**ABOUT THIS TASK:**
From the data below, please reproduce exactly everything from the line that contains "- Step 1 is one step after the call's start" down to the line that contains "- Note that", with both ends included.

**DATA EXCERPT:**
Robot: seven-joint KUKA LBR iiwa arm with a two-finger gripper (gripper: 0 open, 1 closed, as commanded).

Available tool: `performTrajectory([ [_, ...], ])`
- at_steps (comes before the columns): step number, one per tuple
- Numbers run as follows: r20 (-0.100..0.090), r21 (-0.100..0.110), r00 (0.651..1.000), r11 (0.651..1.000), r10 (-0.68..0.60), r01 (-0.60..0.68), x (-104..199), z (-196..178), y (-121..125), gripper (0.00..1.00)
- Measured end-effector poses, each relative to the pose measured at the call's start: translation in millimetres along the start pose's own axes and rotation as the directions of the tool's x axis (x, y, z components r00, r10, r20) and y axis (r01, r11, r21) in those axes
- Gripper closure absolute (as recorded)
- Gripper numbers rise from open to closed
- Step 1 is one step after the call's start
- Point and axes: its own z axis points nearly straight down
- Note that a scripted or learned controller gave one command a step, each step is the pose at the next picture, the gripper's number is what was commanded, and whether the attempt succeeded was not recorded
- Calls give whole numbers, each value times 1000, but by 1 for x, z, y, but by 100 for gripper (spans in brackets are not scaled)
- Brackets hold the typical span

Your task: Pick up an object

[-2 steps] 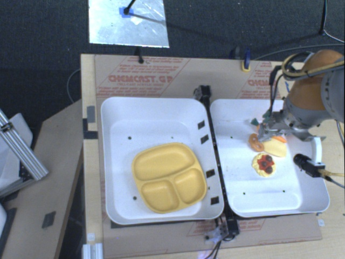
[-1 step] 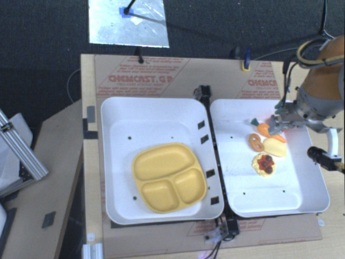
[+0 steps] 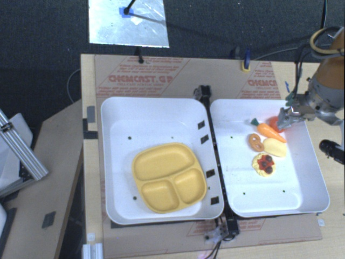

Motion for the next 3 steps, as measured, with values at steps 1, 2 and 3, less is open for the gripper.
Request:
performTrajectory([
  [1,0,1,1000,1000,-4,4,0,-50,1,100],
  [2,-2,3,1000,1000,-9,9,52,-54,11,100],
  [3,-3,3,1000,1000,-10,10,102,-51,14,100],
])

**YOUR SOLUTION:**
- Step 1 is one step after the call's start
- Point and axes: its own z axis points nearly straight down
- Note that a scripted or learned controller gave one command a step, each step is the pose at the next picture, the gripper's number is what was commanded, and whether the attempt succeeded was not recorded

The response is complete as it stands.